Die Inhalte sind dabei auf die individuellen körperlichen und gesundheitlichen Bedürfnisse abgestimmt, wobei die Qualität durch die betreuenden Ärzte und die qualifizierten Übungsleiter sichergestellt wird. „Im Regelfall werden vom Arzt 50 Übungseinheiten verordnet, die in einem Zeitraum von 18 Monaten besucht werden. Bei einer vorliegenden genehmigten Verordnung werden die Kosten von den gesetzlichen Krankenkassen übernommen“, sagte Budde. Viele Sportvereine im HSK haben sich diesem Thema bereits angenommen und bieten Rehabilitationssportkurse für unterschiedliche Indikationen an.

Präventionssport

Neben der Akutbehandlung, Rehabilitation und Pflege bezeichnet die Prävention eine weitere wichtige Säule des Gesundheitswesens. „Die Angebote in diesem Bereich sollen einen Beitrag zur Erhaltung und Verbesserung der körperlichen, psychischen und sozialen Leistungsfähigkeit leisten. Die Kernziele, die hinter diesen Gesundheits- und Präventionssport-Angeboten stehen, sind im Wesentlichen die Stärkung von physischen und psychosozialen Gesundheitsressourcen, die Verminderung von Risikofaktoren, die Bewältigung von Beschwerden und Missbefinden, der Aufbau von Bindungen an gesundheitssportliche Aktivitäten und die Verbesserung der Bewegungsverhältnisse“, beschreibt Budde die Inhalte.

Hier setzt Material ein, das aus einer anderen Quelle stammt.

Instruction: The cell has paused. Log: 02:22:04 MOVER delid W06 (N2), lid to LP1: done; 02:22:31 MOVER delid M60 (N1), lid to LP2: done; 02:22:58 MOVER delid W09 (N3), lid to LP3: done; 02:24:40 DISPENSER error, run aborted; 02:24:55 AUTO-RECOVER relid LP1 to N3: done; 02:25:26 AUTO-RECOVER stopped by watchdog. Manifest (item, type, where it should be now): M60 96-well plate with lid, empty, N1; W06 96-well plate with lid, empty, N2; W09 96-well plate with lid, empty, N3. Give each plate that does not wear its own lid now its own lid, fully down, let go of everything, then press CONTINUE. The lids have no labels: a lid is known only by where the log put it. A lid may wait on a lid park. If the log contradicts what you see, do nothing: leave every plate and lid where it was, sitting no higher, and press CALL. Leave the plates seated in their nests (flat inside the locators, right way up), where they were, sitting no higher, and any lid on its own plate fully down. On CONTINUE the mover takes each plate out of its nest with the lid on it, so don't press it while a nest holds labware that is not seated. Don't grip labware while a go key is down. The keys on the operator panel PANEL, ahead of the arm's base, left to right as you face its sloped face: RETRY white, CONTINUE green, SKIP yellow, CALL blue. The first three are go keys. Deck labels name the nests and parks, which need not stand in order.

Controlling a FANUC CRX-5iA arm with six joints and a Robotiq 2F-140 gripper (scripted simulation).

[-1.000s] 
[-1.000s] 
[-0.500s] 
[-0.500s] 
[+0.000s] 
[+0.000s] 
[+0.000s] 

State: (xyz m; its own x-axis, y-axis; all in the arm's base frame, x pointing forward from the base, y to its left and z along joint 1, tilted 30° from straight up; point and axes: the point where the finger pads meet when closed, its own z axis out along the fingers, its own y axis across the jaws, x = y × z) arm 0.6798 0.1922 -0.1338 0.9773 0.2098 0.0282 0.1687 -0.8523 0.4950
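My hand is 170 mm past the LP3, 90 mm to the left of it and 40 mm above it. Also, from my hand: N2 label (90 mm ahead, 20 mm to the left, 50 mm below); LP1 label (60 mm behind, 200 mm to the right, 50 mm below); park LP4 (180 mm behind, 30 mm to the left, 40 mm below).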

Um ein flächendeckendes Netz qualitativ abgesicherter präventiver Sport- und Bewegungsangebote aufzubauen und den Qualitätsstandard der anerkannten Angebote sicherzustellen, hat der Deutsche Olympische Sport-Bund (DOSB) gemeinsam mit seinen Fachverbänden, den Landessportbünden und der Bundesärztekammer das Qualitätssiegel „Sport pro Gesundheit“ entwickelt.

„Unsere Sportvereine leisten einen wesentlichen Beitrag zur Gesundheitsförderung und bieten Menschen, die ganz gezielt etwas für ihre Gesundheit tun wollen, ein qualitativ hochwertiges Angebot“, berichtet Budde. Um diesen Pool von engagierten Mitarbeitern zu fördern und weitere interessierte Personen zu qualifizieren, bietet der KSB HSK am 22. und 23. August das Basismodul „Prävention Erwachsene/Ältere“ an, das zur Verlängerung der Übungsleiter-C-Lizenz genutzt werden kann sowie zur Teilnahme an verschiedenen Aufbaumodulen berechtigt. Das Aufbaumodul „Prävention Herz-Kreislauf-System“ wird im September 2015 angeboten.

„Teilnehmer eines präventiven Gesundheitssportangebots können bei ihrer Krankenkassen nach einer Kostenübernahme fragen“, gibt Budde einen Tipp. In der Regel werde, so Budde weiter, bei regelmäßiger Teilnahme (mindestens 80 Prozent) zwischen 70 und 100 Prozent der Kurskosten übernommen. „Es werden maximal zwei Kurse pro Versichertem und Kalenderjahr gefördert“, sagte Budde abschließend.